Here’s the theory: Arya Stark is dead. She died in that dark room, and the Waif is wearing her face. Every time I re-watched the episode, I became more convinced.

Faceless

In the final scene, Jaqen H’ghar enters his temple to find a trail of blood leading to a face on the wall. “You told her to kill me,” Arya says, accusingly. Yes, he responds, “but there she is, and there you are.” Then he adds something odd: “Finally, a girl is no one.” Why would Arya be “no one” if she killed in self-defense, wielding a weapon given to her by her family? The very notion of “self-defense” implies that there’s a self to defend.

Jaqen’s compliment makes no sense (unless he’s just trying to placate her because she’s holding a sword to his chest). If anything, Arya’s method of killing the Waif is the final proof that she never became “no one.”

But maybe he’s not speaking to Arya. The Waif has also been trying to prove that she can be “no one” while training at the temple. And maybe the fact that she not just killed Arya, but took her place so convincingly is the ultimate proof that she’s accomplished her goal.

That little smile that Jaqen gives “Arya” when she says she’s going home sealed it for me. Having a reliable member of the Faceless Men masquerading as Arya Stark would be worth a great deal to the Many-Faced God. Just think of how many targets she can take out before anybody catches on.

There is, of course, the question of whose face “Arya” pinned to the wall? It could be anybody’s, really. It doesn’t look that much like Faye Marsay, who played the Waif, but it’s also possible that Waif herself was not the original owner of that face. It could also be simple misdirection; what you learn from reading George R.R. Martin—especially the sample chapter from The Winds of Winter—is that the Faceless Men do a lot of method acting to get into character.

Clues from the Future

In that chapter, Arya is impersonating an actress named Mercy for the Faceless Men. We see her internal monologue as she’s completely submerged in Mercy’s thoughts. Mercy doesn’t understand the Westerosi Common Tongue, so when Arya hears it, she thinks she doesn’t either—until she does. Mercy has no understanding of Westerosi politics, so Arya doesn’t understand any of it either. (She sees Ser Harys Swift’s crest, a bantam rooster, and wonders why he has a chicken on his chest.)
So maybe that whole performance is just the Waif creating a believable scenario in which Arya walks away from the House of Black and White, to help herself get into the role?

I did some Googling after I saw the episode, just to see if anybody else had thought of this first, and I didn’t find anything. Which probably means I’m wrong. (Although apparently some people believed the Waif was a figment of Arya’s imagination, or an aspect of Arya’s personality, which would leave the House of Black and White even more deserted than it already looks.) If I’m right, though, we’ll probably find out soon.

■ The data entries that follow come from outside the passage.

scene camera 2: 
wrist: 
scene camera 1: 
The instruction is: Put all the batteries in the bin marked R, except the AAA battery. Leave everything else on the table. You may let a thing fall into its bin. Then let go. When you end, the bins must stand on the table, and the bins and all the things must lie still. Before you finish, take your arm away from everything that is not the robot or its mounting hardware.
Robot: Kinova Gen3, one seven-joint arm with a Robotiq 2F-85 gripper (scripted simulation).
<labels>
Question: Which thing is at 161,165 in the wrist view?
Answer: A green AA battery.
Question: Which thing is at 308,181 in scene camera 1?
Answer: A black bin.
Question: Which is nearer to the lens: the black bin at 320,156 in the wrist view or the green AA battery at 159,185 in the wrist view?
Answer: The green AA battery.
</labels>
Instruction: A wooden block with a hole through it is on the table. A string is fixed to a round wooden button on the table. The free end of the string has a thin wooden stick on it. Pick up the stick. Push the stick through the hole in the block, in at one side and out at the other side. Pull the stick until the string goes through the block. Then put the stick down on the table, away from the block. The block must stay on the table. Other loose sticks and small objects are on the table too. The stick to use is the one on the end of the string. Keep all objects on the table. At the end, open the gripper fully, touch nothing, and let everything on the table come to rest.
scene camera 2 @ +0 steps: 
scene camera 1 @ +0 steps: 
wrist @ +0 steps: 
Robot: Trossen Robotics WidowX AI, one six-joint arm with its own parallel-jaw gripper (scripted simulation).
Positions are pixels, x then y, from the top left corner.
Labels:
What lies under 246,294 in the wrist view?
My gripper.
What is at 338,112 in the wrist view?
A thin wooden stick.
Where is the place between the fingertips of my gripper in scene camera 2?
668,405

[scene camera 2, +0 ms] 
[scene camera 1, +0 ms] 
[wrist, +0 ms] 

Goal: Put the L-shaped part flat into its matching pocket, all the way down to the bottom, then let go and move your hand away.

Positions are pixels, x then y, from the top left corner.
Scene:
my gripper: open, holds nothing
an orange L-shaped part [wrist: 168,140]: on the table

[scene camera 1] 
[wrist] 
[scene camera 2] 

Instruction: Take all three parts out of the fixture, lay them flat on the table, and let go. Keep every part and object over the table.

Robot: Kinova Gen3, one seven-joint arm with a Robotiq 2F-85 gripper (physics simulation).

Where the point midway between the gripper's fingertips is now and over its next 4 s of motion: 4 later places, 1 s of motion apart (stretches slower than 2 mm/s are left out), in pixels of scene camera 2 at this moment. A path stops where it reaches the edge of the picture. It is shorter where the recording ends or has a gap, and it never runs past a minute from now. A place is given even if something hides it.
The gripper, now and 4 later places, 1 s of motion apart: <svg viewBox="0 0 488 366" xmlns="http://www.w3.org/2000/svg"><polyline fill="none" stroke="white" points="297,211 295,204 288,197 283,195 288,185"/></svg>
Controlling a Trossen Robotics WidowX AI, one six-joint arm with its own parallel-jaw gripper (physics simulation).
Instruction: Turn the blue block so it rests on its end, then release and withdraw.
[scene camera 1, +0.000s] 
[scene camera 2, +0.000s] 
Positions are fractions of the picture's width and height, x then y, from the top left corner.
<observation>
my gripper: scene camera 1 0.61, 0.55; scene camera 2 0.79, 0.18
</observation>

Talking to the Hollywood Reporter, Marsay said that she was sad to be “off the show,” but also added that there’s a reason we didn’t see Arya kill the Waif: “It would have been amazing to do a final fight scene, but the creators of this show are so good at making people second-guess things.” I can’t help wondering: What exactly are we supposed to be second-guessing?

OK, so my theory is admittedly crazypants. And you can just imagine the howls of rage ringing out across America if it turned out that Arya Stark was killed off screen. It would be the Red Wedding times a thousand.

On the other hand, the alternative is that the Faceless Men are not only faceless, but a little spineless, too.